## Task prompt
Your answer is the line containing "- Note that" plus every line after it to the end of the data below, transcribed exactly and with nothing else.

## Given material
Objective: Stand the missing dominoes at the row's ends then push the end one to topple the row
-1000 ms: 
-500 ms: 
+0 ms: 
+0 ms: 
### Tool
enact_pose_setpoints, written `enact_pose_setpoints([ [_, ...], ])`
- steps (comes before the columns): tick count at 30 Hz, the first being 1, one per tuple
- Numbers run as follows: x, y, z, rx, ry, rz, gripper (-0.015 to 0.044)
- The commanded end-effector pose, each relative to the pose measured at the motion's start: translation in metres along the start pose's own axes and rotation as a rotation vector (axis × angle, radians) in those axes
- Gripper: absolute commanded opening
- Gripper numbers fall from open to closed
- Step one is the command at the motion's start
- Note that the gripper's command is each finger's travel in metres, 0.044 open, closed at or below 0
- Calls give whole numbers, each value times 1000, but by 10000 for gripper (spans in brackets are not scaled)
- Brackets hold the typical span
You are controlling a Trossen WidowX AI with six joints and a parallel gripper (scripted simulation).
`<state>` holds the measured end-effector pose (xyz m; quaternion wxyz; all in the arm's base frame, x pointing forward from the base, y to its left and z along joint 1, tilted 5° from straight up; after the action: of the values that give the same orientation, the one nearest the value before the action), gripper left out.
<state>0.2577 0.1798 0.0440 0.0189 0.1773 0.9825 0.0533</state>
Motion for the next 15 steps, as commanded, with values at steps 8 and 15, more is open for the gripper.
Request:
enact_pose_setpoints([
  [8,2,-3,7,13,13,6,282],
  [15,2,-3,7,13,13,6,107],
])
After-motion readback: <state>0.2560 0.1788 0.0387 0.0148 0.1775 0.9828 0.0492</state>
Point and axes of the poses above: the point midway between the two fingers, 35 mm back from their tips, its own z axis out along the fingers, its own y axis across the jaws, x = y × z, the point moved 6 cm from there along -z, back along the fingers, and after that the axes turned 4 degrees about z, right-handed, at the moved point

## Response box
- Note that the gripper's command is each finger's travel in metres, 0.044 open, closed at or below 0
- Calls give whole numbers, each value times 1000, but by 10000 for gripper (spans in brackets are not scaled)
- Brackets hold the typical span
You are controlling a Trossen WidowX AI with six joints and a parallel gripper (scripted simulation).
`<state>` holds the measured end-effector pose (xyz m; quaternion wxyz; all in the arm's base frame, x pointing forward from the base, y to its left and z along joint 1, tilted 5° from straight up; after the action: of the values that give the same orientation, the one nearest the value before the action), gripper left out.
<state>0.2577 0.1798 0.0440 0.0189 0.1773 0.9825 0.0533</state>
Motion for the next 15 steps, as commanded, with values at steps 8 and 15, more is open for the gripper.
Request:
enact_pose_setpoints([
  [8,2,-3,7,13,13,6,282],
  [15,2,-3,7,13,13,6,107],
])
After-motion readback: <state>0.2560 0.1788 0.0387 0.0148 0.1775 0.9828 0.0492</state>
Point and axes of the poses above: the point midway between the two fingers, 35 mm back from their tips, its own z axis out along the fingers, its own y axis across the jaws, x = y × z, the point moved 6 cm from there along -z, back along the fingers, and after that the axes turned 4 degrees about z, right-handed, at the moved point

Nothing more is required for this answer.